● **What the exercise asks**:
Extract, in full, the lines below, beginning at the first and ending with the line that contains "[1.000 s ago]". Pictures do not belong in the copy.

[Dataset items]

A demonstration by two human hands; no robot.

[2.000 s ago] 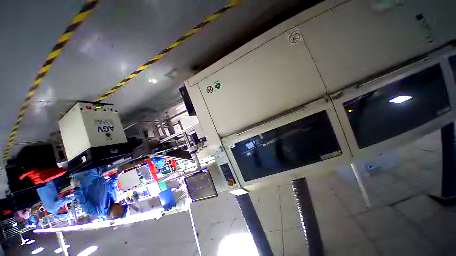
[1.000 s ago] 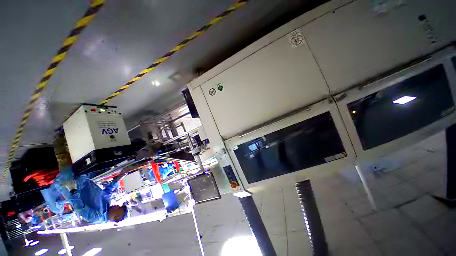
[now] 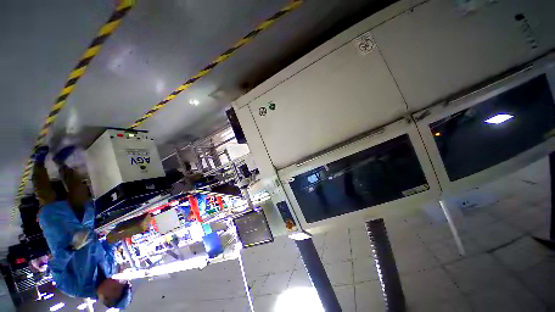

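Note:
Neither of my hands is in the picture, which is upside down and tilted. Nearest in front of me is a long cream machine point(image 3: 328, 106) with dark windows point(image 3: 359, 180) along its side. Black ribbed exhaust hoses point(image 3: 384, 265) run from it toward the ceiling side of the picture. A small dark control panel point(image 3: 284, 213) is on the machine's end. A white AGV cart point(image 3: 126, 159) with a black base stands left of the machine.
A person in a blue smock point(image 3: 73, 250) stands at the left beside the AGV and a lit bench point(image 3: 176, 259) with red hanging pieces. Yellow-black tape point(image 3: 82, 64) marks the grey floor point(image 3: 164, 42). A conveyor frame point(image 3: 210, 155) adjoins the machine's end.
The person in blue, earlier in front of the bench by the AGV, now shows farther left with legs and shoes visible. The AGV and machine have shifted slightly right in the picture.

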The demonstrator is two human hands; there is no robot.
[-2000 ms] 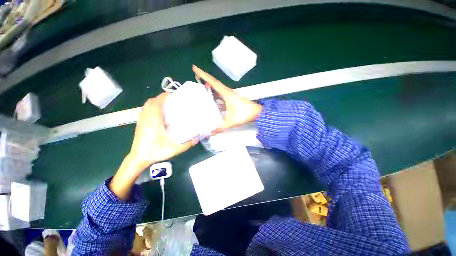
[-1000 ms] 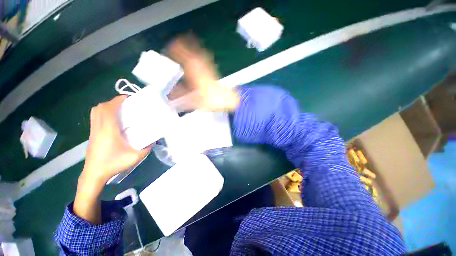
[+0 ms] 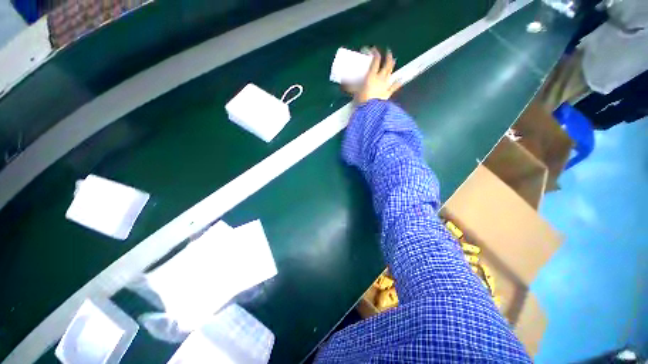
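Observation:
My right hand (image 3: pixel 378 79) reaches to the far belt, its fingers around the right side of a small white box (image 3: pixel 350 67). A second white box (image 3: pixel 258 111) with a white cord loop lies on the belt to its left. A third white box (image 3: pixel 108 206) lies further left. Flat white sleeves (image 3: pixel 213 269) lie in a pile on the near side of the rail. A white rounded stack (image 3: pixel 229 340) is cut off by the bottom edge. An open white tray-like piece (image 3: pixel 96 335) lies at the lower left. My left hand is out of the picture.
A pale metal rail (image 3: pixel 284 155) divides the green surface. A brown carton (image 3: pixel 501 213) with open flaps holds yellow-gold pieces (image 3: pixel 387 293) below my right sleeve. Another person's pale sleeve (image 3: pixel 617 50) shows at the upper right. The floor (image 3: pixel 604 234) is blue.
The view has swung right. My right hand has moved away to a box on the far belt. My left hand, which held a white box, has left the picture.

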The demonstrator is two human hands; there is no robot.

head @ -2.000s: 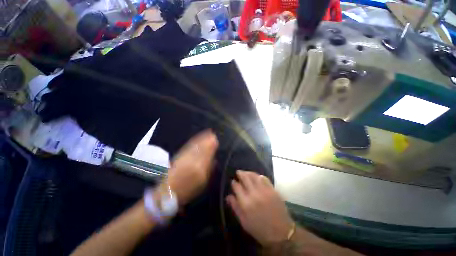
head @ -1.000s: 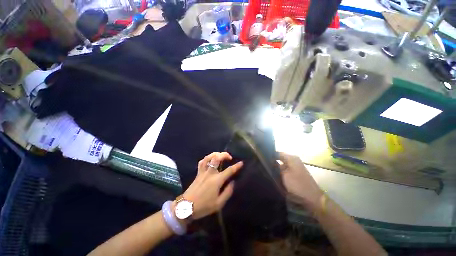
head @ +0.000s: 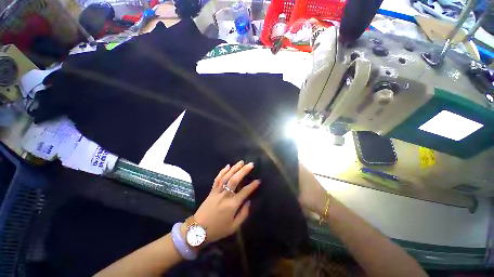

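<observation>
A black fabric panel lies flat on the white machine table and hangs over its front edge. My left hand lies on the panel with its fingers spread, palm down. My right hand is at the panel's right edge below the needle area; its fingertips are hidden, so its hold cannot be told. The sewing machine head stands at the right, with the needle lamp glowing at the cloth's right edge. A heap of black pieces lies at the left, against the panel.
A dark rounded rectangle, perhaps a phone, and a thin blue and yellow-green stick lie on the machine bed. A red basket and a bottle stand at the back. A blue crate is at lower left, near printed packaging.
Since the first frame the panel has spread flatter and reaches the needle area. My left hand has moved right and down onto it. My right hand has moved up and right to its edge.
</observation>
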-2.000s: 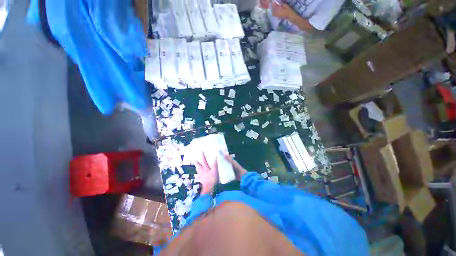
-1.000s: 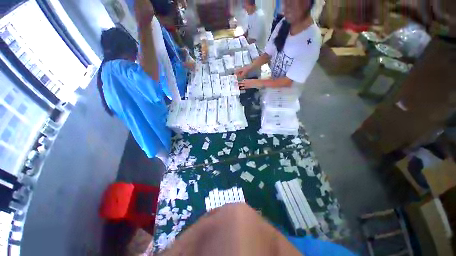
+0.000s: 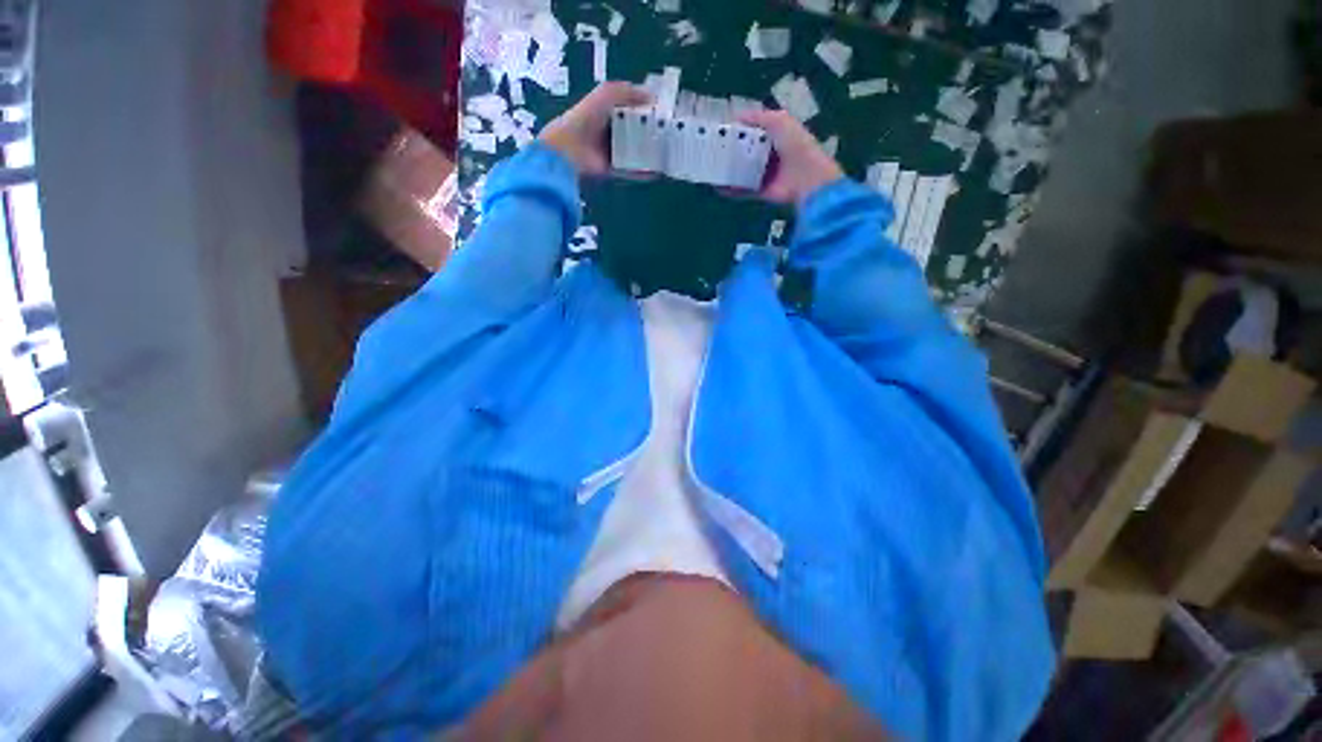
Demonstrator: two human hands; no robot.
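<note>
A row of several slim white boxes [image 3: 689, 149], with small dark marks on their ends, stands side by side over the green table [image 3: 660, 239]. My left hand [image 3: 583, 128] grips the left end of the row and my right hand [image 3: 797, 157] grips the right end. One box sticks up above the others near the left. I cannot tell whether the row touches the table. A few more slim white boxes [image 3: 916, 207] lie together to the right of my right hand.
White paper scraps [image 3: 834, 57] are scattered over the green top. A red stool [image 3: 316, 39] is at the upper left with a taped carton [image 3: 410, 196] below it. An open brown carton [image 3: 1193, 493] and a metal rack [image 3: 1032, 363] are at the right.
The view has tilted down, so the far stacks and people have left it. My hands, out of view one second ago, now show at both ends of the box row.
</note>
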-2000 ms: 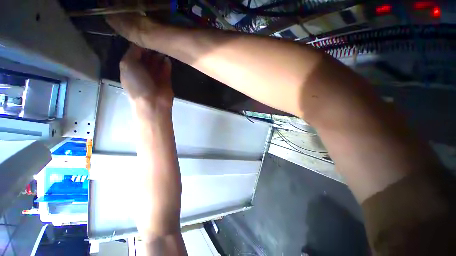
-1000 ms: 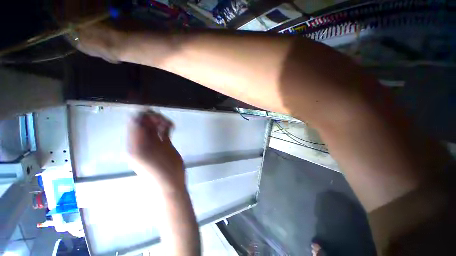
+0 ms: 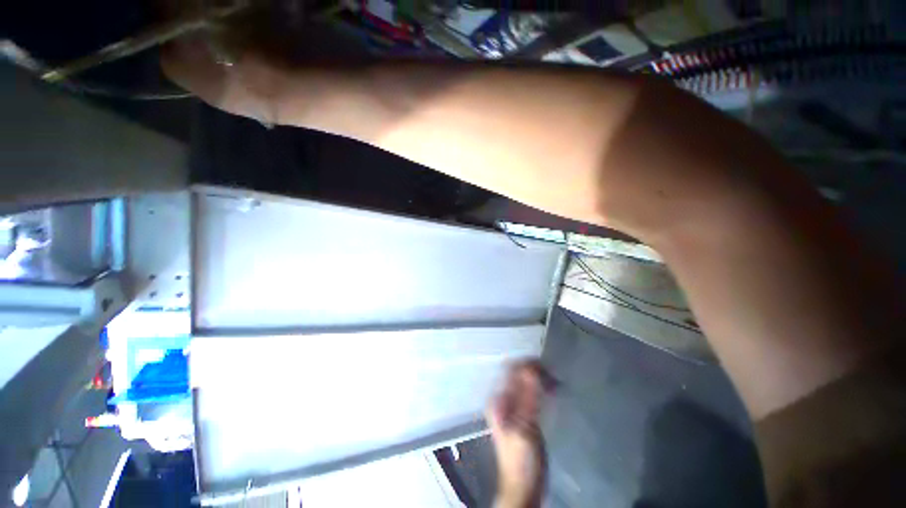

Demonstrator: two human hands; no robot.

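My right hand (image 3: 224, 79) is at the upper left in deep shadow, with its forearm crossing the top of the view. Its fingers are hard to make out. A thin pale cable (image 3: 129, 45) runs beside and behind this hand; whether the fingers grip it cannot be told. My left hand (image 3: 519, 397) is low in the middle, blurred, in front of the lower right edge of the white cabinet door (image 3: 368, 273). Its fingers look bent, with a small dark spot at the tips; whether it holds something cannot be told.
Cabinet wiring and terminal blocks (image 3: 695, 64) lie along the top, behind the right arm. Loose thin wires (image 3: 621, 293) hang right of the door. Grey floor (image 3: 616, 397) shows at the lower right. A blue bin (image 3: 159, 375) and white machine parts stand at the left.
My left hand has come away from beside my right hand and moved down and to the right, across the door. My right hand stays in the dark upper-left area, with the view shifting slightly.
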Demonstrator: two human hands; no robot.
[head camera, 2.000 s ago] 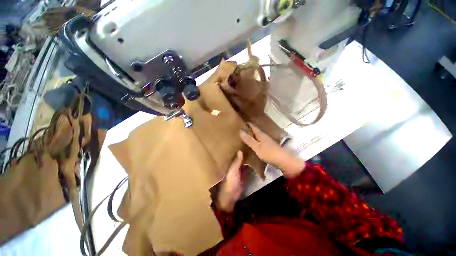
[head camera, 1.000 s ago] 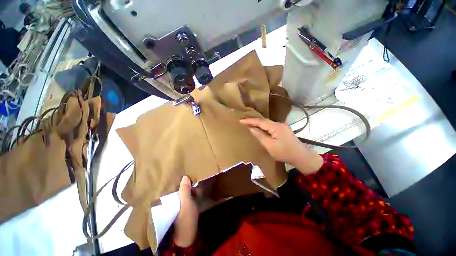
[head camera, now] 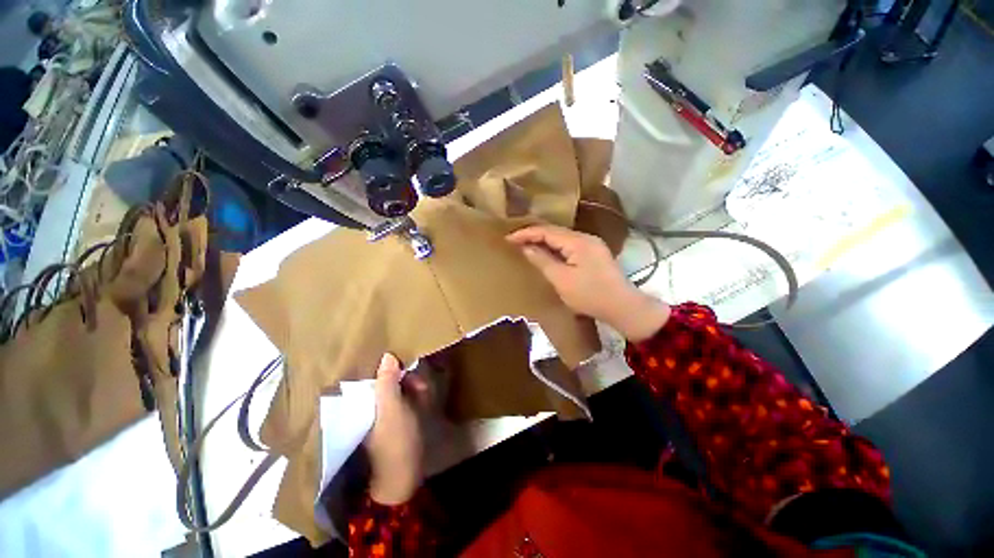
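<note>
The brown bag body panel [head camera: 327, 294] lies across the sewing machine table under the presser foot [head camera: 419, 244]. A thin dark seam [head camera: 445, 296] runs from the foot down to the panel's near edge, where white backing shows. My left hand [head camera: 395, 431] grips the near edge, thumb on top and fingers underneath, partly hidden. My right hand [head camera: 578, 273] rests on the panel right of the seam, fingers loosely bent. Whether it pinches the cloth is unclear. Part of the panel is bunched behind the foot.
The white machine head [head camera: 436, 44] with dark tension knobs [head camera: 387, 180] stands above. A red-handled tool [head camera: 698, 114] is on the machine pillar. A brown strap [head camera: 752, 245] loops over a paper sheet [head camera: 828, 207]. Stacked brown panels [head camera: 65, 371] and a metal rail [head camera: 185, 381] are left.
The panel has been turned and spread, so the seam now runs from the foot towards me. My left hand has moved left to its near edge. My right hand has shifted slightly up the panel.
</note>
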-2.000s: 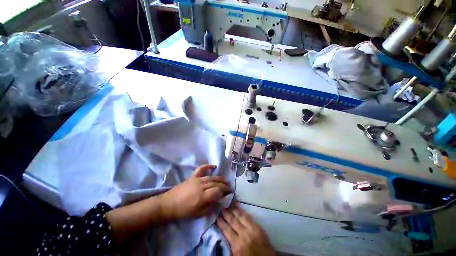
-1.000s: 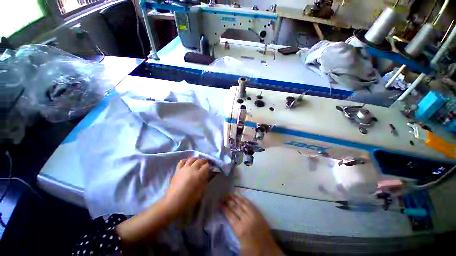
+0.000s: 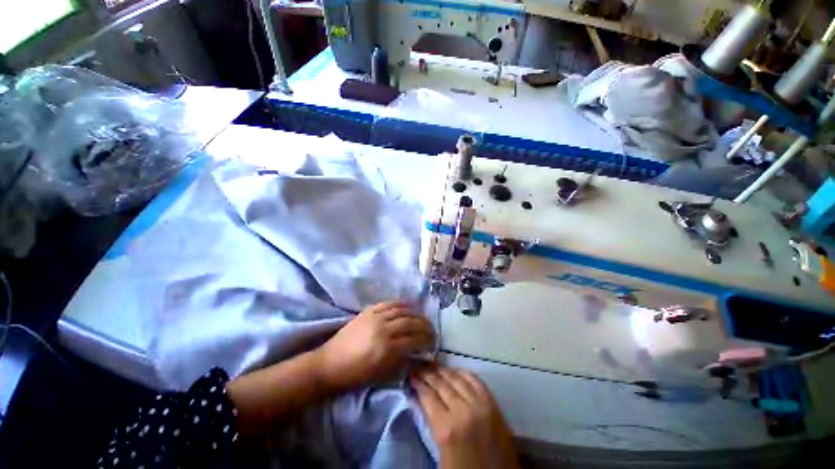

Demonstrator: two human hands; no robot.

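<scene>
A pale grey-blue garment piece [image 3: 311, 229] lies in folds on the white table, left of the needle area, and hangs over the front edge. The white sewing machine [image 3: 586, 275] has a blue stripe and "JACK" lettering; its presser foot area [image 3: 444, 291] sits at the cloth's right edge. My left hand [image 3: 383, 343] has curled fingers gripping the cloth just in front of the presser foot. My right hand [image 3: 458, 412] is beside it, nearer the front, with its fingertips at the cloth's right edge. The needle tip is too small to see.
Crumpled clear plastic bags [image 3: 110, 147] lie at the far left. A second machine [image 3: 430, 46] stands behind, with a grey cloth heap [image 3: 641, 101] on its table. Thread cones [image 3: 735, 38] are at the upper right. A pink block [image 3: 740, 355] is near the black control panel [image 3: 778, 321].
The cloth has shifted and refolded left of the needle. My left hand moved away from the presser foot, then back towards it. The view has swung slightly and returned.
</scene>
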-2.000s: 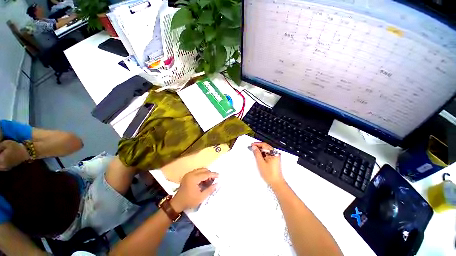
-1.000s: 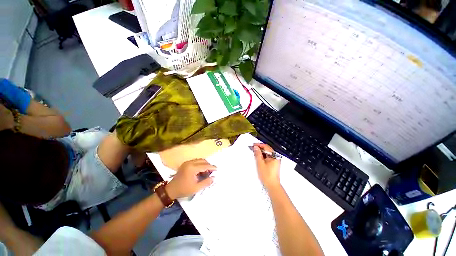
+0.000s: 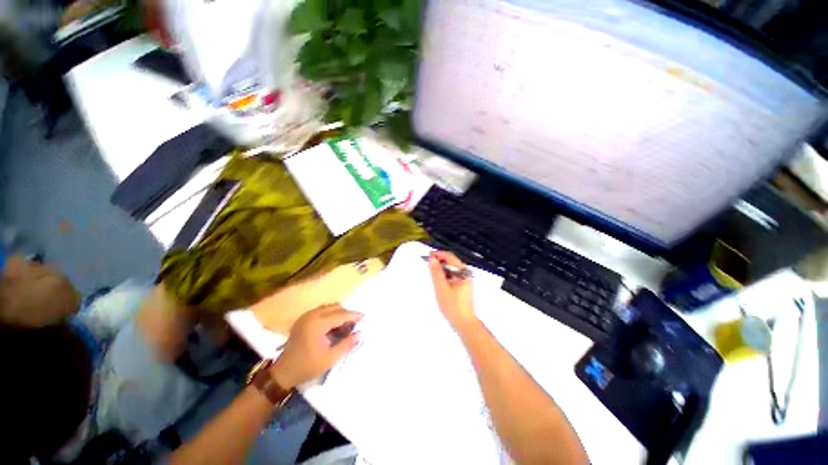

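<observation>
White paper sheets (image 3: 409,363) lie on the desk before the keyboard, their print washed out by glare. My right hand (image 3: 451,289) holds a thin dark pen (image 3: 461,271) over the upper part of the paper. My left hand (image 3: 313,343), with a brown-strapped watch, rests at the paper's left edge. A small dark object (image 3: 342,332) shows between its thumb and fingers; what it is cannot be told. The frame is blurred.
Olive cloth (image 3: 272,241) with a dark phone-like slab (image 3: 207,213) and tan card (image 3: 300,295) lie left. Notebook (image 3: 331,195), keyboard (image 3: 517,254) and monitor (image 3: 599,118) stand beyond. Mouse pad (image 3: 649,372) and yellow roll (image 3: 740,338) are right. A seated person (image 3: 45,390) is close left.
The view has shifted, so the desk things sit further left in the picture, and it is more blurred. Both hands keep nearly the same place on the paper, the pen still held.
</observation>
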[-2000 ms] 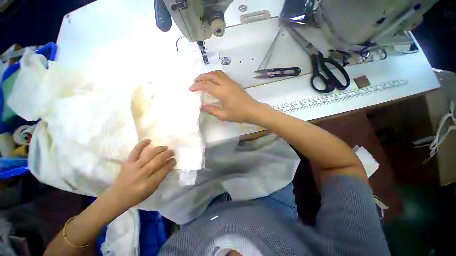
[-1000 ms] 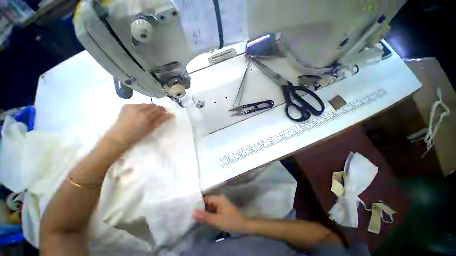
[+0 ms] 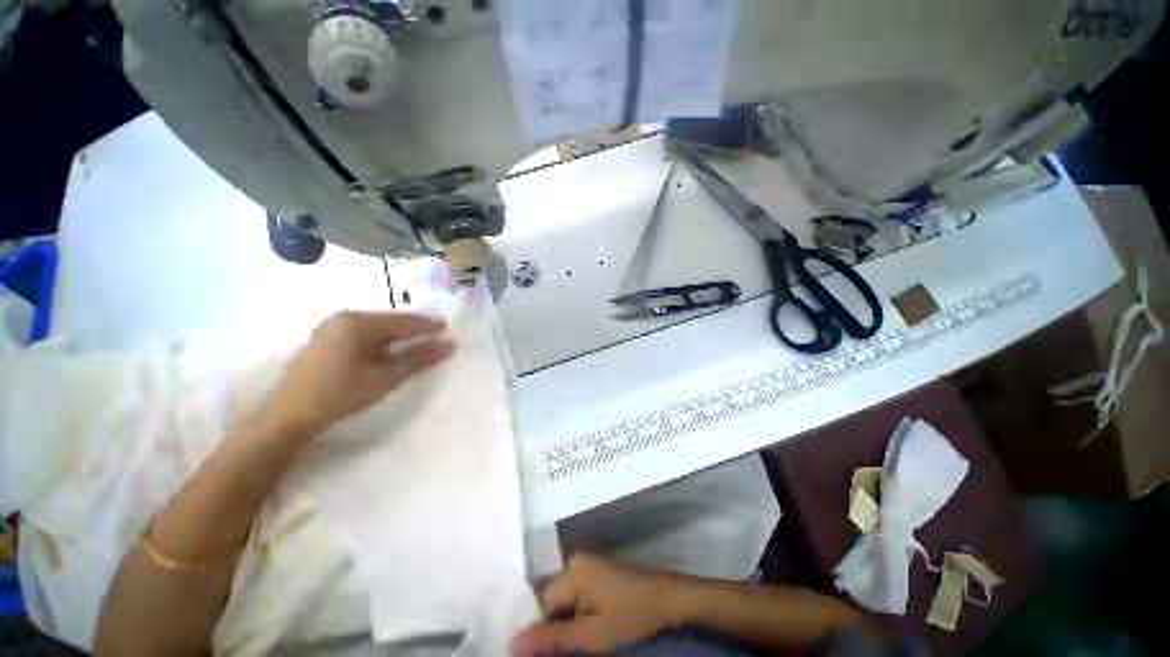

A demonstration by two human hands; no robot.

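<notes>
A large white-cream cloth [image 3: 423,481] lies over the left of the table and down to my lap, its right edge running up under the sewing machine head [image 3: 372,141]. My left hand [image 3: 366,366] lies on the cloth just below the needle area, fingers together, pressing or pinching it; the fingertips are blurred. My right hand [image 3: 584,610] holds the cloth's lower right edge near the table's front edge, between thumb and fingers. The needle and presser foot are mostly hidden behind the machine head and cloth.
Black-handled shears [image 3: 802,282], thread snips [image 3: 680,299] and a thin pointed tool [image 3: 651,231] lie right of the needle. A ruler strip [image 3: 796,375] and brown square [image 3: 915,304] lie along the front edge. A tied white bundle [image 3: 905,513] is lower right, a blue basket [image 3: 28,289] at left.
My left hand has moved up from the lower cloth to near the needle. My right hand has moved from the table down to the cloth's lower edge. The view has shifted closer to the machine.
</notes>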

● **Your response**:
A demonstration by two human hands; no robot.

[2.000 s ago] 
[1.000 s ago] 

Nothing else remains for the exercise.